- **WHAT YOU NEED TO DO**
The answer must consist of every line in the data below that holds the word "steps".

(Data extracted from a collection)
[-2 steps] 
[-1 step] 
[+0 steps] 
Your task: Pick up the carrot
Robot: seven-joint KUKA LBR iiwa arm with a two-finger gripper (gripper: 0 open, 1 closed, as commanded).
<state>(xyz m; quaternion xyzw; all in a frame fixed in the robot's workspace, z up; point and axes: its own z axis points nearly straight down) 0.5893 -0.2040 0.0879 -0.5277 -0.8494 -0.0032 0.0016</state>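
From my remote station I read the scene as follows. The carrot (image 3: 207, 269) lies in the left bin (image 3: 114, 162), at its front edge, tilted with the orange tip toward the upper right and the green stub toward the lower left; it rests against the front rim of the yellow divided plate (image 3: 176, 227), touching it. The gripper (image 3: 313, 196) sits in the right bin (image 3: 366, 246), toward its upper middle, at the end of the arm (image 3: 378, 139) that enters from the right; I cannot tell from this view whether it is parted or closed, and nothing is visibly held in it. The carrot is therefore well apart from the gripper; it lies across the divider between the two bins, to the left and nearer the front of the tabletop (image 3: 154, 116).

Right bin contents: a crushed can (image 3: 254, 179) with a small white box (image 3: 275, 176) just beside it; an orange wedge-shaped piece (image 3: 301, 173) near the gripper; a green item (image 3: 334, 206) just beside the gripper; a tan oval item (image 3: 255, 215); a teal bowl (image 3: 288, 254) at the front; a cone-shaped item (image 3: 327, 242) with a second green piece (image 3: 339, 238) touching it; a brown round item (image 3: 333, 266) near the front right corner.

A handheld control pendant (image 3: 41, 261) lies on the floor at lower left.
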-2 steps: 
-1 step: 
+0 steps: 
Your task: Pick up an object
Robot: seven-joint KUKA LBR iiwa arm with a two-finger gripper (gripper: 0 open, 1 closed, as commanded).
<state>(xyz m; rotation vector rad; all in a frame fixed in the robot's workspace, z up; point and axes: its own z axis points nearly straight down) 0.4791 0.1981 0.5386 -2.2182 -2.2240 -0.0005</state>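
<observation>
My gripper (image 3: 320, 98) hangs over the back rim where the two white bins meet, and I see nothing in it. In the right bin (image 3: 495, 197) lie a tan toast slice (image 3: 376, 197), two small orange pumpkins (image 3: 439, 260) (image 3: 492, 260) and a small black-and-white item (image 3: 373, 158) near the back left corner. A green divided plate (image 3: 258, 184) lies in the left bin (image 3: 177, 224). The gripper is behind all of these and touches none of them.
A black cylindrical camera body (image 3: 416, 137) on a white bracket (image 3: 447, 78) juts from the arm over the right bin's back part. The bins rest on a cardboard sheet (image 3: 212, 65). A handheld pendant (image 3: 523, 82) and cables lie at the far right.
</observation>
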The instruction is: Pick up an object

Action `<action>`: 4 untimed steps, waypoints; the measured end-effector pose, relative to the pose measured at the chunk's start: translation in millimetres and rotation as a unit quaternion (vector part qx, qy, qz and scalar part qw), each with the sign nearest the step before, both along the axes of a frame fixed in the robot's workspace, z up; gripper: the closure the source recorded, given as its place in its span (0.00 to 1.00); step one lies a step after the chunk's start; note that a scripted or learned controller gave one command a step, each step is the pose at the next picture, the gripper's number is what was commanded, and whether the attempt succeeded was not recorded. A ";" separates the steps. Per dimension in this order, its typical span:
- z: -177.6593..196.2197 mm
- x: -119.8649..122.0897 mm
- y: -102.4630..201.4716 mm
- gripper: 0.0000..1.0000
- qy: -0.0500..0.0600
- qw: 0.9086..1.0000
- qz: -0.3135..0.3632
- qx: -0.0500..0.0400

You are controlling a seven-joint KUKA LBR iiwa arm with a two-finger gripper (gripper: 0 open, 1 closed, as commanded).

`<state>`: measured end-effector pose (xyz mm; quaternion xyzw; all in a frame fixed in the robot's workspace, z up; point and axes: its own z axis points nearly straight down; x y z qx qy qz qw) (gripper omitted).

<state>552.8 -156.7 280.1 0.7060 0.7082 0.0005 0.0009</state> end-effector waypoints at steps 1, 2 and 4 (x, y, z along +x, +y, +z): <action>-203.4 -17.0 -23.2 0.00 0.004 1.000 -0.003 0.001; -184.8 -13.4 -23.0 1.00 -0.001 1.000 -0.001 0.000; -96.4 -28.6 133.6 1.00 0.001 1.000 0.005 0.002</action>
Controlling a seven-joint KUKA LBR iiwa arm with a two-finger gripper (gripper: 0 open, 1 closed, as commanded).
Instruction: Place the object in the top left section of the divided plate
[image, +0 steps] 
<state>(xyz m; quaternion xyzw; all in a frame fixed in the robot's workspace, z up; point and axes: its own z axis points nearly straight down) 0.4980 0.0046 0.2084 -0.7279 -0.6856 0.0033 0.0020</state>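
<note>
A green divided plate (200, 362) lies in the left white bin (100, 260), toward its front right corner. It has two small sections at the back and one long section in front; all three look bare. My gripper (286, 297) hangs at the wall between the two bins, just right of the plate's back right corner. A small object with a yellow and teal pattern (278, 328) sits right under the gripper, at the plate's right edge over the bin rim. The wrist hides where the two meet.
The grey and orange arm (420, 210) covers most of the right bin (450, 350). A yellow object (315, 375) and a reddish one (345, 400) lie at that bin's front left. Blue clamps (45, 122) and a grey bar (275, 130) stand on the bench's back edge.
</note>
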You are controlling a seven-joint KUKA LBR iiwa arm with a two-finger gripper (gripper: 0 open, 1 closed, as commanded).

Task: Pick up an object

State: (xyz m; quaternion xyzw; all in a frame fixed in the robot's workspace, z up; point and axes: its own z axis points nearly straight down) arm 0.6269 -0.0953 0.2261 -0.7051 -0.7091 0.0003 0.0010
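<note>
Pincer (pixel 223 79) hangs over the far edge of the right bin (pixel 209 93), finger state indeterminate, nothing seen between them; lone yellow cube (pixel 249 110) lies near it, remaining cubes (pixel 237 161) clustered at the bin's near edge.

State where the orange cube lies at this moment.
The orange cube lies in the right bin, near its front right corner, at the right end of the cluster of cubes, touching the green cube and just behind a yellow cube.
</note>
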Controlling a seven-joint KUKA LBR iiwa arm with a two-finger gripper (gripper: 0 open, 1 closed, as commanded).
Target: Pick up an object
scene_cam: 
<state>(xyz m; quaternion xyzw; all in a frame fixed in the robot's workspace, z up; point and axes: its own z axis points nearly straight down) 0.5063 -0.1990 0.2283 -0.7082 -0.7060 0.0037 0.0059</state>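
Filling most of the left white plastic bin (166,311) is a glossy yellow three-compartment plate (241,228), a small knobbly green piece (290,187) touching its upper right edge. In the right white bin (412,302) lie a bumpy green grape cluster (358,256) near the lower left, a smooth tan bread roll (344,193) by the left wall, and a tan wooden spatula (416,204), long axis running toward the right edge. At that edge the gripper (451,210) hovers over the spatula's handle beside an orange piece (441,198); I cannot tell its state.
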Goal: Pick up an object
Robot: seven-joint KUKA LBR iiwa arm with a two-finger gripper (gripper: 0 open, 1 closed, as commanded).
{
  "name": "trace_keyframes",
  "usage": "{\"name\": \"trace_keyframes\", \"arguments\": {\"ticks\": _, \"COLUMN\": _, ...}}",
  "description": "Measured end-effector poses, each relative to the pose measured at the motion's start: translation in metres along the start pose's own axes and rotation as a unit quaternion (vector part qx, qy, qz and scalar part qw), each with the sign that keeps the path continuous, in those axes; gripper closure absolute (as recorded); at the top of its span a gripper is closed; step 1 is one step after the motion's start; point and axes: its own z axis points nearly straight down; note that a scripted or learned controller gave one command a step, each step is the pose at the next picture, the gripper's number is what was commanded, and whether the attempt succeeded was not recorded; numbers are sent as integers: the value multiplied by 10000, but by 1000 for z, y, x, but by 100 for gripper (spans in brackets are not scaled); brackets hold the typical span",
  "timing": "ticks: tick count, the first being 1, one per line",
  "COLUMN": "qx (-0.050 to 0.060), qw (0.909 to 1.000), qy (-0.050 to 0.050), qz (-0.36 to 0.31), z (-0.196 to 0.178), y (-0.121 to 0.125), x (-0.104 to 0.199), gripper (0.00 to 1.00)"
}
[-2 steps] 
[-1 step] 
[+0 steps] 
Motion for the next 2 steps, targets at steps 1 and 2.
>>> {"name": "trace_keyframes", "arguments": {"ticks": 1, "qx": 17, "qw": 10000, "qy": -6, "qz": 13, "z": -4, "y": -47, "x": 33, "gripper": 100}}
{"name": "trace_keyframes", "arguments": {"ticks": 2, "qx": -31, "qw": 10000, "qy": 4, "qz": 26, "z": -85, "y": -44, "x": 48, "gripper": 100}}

- **EXERCISE SOLUTION**
[-2 steps] 
[+0 steps] 
-2 steps: 
+0 steps: 
Action `<action>`: 4 untimed steps, waypoints; the measured end-effector pose, relative to the pose measured at the chunk's start: translation in millimetres and rotation as a unit quaternion (vector part qx, qy, qz and scalar part qw), each with the sign nearest the step before, both along the axes of a frame fixed in the robot's workspace, z up; gripper: the closure the source recorded, given as its place in its span (0.00 to 1.00); step one lies a step after the chunk's start; note that a scripted or learned controller gave one command a step, each step is the pose at the next picture, the gripper's number is what was commanded, and whether the attempt succeeded was not recorded. A ";" separates the steps. Per dimension in this order, its typical span:
<state>552.8 -156.7 280.1 0.7060 0.7082 0.0005 0.0009</state> end-effector waypoints at steps 1, 2 and 4 (x, y, z along +x, +y, +z): <action>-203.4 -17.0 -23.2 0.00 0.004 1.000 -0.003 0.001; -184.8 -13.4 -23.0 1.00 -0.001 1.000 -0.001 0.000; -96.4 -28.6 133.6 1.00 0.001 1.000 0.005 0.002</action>
[image, +0 steps] 
[-2 steps] 
[+0 steps] 
Motion for the next 2 steps, targets at steps 1 and 2.

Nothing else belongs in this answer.